Senior High School (Indonesia) In Indonesia, there are two types of senior high school. First is generally known as by the abbreviation "SMA" (SekolahMenengahAtas) and second is SMK (SekolahMenengahKejuruan). Length of program in years: 3 with age level from: 16 to: 18. SMA differ than SMK in their studies. The students at SMA are prepared to continue their study to university while students of SMK are prepared to be ready to work after finishing their school without going to university/college. SMA is simply the university-preparatory school while SMK is the vocational school. Students attending SMA will be divided into 3 group of studies in their 11th grade, i.e. Science, Social studies, and Linguistic.
Higher Education Institutions Higher education includes all educational programmes of at least two years and over. The aim of higher education is to offer education to individuals to meet the demands of the society at various higher levels and to develop scientific research for Turkiye to be a part of the developed countries, by preparing a suitable research environment. The supreme authority for the regulation of higher education is the Council of Higher Education (YÖK) The system consists of universities (fifty-three “state”, and twenty-four “foundation” universities) and non-university institutions of higher education (police and military academies, colleges)

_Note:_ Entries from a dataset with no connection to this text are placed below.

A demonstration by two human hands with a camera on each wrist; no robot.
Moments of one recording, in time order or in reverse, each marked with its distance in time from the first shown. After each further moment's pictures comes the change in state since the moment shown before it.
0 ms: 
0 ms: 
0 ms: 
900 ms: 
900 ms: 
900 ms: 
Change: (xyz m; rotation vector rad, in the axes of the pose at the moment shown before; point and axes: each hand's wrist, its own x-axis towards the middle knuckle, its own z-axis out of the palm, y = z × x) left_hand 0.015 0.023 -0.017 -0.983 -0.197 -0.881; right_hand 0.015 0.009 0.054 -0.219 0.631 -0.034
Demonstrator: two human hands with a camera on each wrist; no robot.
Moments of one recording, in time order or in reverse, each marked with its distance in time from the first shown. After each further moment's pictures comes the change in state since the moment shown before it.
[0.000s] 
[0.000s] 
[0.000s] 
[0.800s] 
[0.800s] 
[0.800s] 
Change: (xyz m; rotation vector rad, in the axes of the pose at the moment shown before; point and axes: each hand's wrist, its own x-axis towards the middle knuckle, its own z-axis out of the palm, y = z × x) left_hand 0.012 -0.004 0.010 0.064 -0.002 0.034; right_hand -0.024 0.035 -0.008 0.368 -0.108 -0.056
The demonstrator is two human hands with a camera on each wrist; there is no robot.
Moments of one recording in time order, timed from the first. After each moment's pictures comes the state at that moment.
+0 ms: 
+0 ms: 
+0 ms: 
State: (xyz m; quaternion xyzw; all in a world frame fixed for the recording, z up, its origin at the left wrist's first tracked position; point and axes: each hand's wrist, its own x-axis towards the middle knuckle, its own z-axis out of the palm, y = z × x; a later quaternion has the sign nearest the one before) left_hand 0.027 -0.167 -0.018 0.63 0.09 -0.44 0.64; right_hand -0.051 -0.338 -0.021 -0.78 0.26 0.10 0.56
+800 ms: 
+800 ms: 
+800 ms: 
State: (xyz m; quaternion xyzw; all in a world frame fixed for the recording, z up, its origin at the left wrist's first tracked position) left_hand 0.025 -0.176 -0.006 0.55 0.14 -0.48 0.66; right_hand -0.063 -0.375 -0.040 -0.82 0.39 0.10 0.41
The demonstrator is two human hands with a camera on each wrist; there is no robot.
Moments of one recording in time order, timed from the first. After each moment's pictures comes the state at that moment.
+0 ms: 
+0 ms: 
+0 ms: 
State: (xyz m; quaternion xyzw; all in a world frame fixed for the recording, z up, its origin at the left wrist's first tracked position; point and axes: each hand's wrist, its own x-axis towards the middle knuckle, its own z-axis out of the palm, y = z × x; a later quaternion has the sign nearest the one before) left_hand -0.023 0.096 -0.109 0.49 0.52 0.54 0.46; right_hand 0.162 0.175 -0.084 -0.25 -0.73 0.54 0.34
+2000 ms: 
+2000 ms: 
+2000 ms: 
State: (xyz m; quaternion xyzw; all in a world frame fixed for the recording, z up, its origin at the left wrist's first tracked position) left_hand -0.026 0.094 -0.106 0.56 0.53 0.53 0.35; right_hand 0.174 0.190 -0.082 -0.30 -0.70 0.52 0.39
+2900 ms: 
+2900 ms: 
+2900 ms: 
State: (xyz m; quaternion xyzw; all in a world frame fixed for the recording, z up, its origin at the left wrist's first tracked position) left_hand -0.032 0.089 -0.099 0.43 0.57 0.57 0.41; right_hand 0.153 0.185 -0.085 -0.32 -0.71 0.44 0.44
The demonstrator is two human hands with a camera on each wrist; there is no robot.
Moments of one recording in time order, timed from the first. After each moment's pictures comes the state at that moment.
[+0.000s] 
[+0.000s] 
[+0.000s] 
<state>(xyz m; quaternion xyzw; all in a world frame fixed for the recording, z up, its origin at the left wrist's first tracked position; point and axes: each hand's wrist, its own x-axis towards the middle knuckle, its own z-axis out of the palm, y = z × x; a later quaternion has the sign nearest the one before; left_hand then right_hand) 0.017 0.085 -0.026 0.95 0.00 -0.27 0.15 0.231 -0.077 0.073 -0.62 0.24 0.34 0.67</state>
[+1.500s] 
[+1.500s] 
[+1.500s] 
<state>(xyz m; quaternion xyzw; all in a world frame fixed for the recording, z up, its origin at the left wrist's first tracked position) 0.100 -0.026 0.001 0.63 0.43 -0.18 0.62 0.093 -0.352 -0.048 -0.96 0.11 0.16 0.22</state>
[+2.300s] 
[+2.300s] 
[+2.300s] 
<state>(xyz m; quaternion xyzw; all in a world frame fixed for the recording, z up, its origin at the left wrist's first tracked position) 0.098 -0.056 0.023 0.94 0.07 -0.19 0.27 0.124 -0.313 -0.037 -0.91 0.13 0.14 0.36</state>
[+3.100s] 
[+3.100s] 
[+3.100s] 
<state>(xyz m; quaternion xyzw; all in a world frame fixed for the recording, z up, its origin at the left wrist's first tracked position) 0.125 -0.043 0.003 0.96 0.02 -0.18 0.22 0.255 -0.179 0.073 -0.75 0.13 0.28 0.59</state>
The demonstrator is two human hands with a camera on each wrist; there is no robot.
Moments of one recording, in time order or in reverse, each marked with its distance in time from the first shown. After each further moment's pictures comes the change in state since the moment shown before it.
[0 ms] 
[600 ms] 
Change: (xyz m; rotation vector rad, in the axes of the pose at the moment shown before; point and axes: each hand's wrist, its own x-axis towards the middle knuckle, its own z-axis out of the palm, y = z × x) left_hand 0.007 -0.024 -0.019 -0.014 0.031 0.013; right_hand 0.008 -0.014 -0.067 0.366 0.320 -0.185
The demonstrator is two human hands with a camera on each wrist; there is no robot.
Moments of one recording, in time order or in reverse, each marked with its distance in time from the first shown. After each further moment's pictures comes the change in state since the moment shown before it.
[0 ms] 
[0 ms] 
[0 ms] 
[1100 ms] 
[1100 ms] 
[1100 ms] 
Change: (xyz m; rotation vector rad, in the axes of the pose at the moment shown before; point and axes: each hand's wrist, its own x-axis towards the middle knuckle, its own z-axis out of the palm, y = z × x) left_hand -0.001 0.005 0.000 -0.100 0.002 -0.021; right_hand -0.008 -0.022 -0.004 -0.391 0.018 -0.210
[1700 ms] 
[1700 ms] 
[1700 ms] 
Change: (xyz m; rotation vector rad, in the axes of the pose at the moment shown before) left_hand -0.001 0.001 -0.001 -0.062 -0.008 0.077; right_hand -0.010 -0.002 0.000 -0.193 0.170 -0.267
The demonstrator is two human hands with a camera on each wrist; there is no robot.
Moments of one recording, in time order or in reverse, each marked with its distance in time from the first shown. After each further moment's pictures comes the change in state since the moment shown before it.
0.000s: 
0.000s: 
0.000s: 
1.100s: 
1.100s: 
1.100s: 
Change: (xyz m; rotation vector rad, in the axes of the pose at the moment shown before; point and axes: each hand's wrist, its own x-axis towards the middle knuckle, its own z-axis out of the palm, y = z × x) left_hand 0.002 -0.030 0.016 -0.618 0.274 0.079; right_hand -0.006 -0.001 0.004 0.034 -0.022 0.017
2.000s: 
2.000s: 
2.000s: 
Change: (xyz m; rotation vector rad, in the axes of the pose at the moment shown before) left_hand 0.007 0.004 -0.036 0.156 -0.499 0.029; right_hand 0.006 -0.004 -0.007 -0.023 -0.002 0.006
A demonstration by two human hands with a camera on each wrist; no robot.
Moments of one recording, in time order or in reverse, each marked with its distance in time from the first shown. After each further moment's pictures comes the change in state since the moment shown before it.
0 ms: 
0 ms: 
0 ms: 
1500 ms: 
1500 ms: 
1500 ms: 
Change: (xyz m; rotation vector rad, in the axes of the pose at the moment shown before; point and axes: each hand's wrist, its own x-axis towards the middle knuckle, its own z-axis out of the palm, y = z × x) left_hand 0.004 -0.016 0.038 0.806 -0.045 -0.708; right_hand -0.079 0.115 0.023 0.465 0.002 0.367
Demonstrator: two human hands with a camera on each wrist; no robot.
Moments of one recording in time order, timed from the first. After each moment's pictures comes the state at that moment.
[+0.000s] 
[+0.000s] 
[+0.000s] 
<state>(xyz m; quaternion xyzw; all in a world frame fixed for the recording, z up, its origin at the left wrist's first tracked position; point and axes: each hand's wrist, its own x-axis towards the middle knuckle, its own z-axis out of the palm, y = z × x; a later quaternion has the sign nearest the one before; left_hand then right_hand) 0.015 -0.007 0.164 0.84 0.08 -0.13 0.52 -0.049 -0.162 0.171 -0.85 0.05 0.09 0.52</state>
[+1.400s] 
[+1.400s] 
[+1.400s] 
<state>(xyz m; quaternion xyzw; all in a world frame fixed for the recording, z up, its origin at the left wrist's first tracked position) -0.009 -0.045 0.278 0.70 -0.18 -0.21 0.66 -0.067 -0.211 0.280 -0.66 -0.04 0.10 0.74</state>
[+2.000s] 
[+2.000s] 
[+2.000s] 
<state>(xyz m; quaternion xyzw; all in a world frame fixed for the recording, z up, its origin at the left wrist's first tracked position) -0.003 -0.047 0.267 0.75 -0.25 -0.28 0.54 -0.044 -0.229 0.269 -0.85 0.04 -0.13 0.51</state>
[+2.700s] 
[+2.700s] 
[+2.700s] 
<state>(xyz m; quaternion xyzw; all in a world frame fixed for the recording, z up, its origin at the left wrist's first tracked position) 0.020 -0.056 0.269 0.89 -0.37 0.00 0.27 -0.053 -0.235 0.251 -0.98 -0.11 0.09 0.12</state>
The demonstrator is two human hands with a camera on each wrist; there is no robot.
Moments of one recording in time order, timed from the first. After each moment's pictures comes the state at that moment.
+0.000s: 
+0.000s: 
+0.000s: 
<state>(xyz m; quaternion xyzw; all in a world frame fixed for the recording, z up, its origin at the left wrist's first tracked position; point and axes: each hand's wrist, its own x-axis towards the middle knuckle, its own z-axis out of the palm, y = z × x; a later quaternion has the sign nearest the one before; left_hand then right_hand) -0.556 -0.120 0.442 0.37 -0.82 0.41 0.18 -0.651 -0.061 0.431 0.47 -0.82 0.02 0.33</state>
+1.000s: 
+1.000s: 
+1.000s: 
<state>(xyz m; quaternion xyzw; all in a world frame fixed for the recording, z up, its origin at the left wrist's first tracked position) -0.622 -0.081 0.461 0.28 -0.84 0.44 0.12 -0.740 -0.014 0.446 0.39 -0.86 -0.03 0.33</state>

Higher education (Indonesia) After graduation from High school or college, students may attend a university (higher education). The higher education institution is categorized in two types: public and private which supervised by Ministry of National Education. There are four types of higher education institution: Universities, Institutes, Academies, and Polytechnics. There are different degrees in higher education, namely Diploma 3 (D3), Diploma 4 (D4), Strata 1 (S1), Strata 2 (S2) and Strata 3 (S3).
Non-formal Education Non-formal education covers education, training, guidance and application activities arranged outside the formal education system for those individuals who have never been within the formal system, who are currently at a certain stage of their education or have left their studies at any stage.